TASK REQUIREMENTS –
Report the number of lines in the data where the word "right" appears, and add no other text.

─── PROVIDED MATERIAL ───

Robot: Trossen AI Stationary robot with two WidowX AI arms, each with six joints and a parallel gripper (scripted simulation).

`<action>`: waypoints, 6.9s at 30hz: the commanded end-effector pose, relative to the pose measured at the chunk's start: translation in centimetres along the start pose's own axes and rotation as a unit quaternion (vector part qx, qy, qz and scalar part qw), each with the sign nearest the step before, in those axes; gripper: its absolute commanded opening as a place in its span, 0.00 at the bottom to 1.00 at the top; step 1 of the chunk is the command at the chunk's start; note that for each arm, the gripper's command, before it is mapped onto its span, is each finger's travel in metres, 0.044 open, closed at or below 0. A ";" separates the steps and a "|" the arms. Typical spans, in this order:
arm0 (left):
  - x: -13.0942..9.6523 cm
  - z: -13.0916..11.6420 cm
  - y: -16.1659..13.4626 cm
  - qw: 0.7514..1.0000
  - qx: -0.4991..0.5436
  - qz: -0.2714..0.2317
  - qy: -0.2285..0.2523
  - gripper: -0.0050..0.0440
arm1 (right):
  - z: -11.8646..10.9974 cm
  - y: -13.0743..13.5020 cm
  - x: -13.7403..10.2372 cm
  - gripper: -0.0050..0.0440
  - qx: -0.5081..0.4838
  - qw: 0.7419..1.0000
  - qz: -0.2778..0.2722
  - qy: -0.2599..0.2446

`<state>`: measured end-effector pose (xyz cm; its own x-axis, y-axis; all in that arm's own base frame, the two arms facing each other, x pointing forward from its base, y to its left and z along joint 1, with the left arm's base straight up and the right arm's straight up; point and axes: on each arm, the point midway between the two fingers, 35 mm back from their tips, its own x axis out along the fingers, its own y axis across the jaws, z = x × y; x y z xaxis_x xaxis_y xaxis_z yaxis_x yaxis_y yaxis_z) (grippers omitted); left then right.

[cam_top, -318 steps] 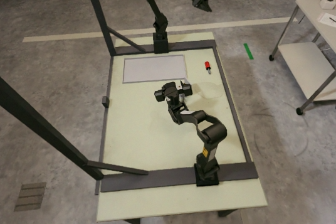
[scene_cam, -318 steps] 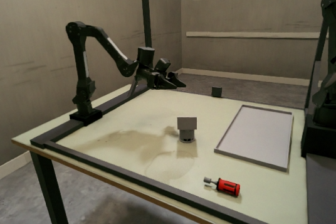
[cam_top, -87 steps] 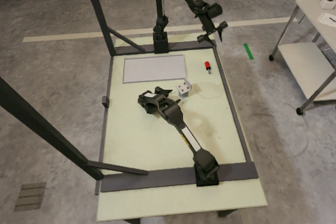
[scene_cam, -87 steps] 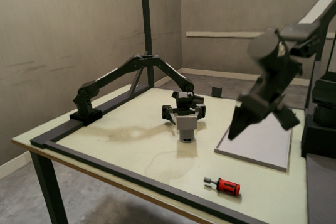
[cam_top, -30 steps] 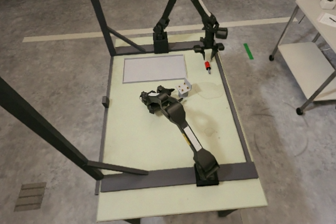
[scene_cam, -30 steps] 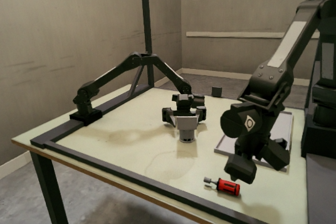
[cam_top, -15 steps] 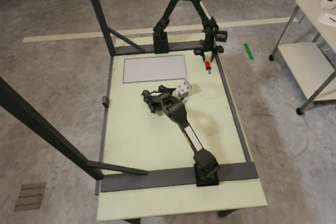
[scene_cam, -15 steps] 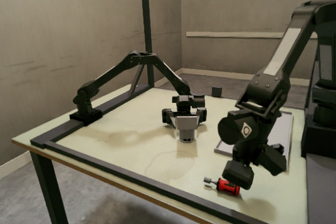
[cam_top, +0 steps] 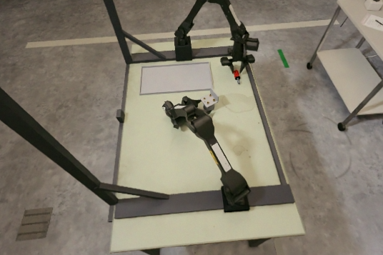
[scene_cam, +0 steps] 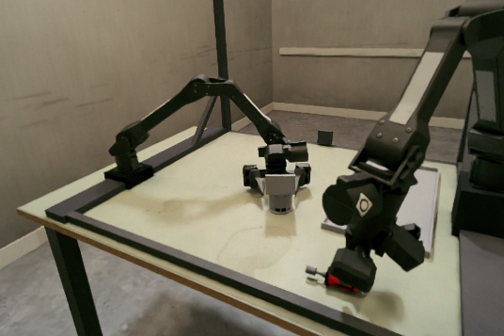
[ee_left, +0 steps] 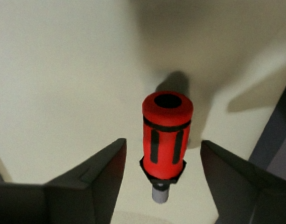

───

YOUR SOLUTION –
2